随即,他像被雷劈了一样,指着欢颜的画作:“这不是,这不是……师祖的《云海日出图》吗?怎么会在这里出现?难道……难道是……顾欢颜……”
长宿老终于清醒了过来,对着站在下方的欢颜大吼道:“顾——欢——颜!你……你简直……简直……大逆不道!”

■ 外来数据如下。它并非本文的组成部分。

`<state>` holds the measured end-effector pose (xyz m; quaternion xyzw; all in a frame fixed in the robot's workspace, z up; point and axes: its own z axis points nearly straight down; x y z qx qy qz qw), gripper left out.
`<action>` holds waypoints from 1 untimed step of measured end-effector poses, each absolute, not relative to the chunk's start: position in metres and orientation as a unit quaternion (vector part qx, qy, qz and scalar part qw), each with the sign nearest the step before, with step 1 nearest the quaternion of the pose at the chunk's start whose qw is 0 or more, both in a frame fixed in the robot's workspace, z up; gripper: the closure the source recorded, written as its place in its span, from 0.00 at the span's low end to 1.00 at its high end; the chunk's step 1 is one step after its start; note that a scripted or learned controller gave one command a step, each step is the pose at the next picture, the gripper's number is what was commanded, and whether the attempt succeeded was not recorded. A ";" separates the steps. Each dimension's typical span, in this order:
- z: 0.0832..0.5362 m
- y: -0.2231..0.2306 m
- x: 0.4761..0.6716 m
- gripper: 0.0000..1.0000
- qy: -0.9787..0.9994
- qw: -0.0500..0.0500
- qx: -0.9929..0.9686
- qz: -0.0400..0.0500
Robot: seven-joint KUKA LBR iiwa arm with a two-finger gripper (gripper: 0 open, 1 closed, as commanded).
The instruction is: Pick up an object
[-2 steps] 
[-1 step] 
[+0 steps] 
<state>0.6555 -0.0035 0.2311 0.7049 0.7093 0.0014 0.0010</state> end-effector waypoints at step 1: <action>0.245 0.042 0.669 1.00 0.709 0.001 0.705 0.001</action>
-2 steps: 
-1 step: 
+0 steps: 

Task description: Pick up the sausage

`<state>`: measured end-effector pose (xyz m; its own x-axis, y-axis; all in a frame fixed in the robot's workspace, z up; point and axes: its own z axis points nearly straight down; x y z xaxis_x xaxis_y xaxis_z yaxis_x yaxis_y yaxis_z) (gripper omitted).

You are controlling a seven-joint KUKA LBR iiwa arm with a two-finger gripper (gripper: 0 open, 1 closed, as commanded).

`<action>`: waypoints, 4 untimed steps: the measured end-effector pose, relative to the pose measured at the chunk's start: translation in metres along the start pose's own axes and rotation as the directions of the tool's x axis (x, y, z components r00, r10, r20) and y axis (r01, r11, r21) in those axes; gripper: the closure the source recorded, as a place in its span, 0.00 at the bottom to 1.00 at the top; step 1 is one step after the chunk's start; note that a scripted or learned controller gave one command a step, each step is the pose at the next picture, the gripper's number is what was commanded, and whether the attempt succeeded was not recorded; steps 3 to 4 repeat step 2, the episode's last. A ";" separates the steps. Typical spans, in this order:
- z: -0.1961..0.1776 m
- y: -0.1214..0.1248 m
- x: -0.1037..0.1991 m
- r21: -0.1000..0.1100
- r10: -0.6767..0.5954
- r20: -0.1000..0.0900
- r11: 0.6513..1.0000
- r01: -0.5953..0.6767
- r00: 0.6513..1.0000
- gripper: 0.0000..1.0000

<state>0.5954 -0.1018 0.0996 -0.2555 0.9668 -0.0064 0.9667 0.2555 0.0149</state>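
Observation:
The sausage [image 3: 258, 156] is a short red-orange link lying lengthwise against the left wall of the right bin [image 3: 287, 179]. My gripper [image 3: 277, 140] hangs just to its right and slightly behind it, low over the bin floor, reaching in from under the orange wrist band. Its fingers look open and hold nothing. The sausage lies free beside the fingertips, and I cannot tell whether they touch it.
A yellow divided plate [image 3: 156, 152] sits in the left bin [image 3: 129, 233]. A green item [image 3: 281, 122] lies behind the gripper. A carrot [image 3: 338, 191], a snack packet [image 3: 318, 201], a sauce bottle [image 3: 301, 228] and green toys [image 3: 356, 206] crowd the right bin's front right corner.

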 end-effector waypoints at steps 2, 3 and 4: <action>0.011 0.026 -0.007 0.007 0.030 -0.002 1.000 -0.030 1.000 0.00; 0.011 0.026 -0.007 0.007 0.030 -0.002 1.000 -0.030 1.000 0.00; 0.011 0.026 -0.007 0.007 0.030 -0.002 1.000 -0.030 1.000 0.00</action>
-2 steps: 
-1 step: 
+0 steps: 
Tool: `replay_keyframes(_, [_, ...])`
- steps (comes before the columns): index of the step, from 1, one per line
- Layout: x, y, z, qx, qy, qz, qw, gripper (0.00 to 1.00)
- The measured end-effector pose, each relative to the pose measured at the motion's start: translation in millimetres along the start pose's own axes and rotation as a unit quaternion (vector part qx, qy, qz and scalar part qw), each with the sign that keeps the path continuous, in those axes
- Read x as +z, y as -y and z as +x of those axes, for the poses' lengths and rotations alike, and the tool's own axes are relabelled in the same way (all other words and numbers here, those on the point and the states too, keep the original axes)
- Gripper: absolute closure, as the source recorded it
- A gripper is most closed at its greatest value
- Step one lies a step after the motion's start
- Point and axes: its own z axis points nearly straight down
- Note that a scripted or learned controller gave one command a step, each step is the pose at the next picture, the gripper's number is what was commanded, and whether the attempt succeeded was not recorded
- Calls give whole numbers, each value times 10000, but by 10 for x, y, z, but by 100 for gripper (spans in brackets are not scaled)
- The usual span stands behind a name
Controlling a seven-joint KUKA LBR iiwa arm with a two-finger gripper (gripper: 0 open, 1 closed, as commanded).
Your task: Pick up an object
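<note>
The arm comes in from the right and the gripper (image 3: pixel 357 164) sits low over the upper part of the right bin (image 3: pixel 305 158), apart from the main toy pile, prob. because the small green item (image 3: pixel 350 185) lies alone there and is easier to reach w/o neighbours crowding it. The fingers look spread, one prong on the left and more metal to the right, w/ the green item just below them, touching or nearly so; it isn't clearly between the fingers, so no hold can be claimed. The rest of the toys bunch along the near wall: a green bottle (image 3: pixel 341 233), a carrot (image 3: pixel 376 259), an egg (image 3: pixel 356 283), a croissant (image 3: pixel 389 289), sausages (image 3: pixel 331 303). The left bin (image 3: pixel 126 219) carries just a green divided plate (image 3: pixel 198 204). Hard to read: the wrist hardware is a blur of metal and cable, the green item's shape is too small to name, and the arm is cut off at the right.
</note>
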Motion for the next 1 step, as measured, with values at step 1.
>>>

欢颜不知道长宿老为何突然发难。她吓得站在原地,不敢挪动半分脚步,就差膝盖一软,跪伏在地了。
欢颜惊愕地看向风云卿。
起初,欢颜刚刚交上画卷的时候,还在心里美滋滋地以为会得到师父的夸赞。直到她再抬眼,看到师父紧皱着的眉头和微沉的脸色,这才发现,师父大概已经生气了。
风云卿放下欢颜的画卷,淡淡地开口:“你先回到座位上,等一会儿回朝露殿到房来找我。”
绘画比赛的结果:长宿老的弟子林言得了第一名。
朝露殿的房中。
风云卿目光如炬地紧盯着欢颜,半刻不曾移开过视线。欢颜紧张不安地站在原地,心中惴惴。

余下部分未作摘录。